Try it →
The entries follow. Copy every line in which "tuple" appears.

Source data →
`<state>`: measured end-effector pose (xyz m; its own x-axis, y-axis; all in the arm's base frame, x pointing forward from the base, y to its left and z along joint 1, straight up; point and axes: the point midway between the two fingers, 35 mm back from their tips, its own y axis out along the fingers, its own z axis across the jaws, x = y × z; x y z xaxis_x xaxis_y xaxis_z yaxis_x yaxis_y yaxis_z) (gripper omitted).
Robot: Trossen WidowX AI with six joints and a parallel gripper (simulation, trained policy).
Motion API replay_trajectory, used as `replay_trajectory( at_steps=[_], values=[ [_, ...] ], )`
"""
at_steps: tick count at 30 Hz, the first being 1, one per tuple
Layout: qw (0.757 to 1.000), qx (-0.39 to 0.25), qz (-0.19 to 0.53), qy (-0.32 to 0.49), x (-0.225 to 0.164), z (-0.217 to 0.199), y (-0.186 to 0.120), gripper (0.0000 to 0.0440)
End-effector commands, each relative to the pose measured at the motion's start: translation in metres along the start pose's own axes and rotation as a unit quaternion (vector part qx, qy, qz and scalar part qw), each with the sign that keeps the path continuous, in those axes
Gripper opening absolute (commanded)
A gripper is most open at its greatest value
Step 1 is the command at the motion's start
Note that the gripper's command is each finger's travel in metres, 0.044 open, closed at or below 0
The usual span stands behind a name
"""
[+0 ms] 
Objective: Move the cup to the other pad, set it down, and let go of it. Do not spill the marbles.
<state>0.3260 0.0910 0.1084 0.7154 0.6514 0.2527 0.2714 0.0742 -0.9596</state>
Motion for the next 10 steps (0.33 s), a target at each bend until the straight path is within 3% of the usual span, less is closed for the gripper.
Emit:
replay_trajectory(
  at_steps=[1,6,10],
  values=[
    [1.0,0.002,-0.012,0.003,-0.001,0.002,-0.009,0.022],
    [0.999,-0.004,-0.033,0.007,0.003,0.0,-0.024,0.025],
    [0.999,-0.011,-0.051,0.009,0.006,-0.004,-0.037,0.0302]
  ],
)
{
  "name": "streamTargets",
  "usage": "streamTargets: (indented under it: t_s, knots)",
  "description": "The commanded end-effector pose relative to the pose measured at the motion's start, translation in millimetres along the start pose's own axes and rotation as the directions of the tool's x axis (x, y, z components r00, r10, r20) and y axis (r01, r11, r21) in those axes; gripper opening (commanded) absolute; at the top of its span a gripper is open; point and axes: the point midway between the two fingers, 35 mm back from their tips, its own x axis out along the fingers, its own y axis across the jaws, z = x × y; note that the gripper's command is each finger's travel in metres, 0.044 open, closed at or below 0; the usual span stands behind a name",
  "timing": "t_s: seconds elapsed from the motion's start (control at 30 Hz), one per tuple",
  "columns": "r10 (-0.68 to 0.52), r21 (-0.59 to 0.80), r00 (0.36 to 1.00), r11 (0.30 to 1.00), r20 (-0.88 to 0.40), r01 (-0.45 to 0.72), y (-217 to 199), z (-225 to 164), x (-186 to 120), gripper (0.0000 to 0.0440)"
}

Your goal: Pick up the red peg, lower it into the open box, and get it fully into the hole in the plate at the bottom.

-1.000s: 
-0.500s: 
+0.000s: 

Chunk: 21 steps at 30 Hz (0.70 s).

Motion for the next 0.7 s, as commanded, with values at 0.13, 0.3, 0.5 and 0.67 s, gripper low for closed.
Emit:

Exercise response →
at_steps: tick count at 30 Hz, the first being 1, one per tuple
  "timing": "t_s: seconds elapsed from the motion's start (control at 30 Hz), one per tuple",

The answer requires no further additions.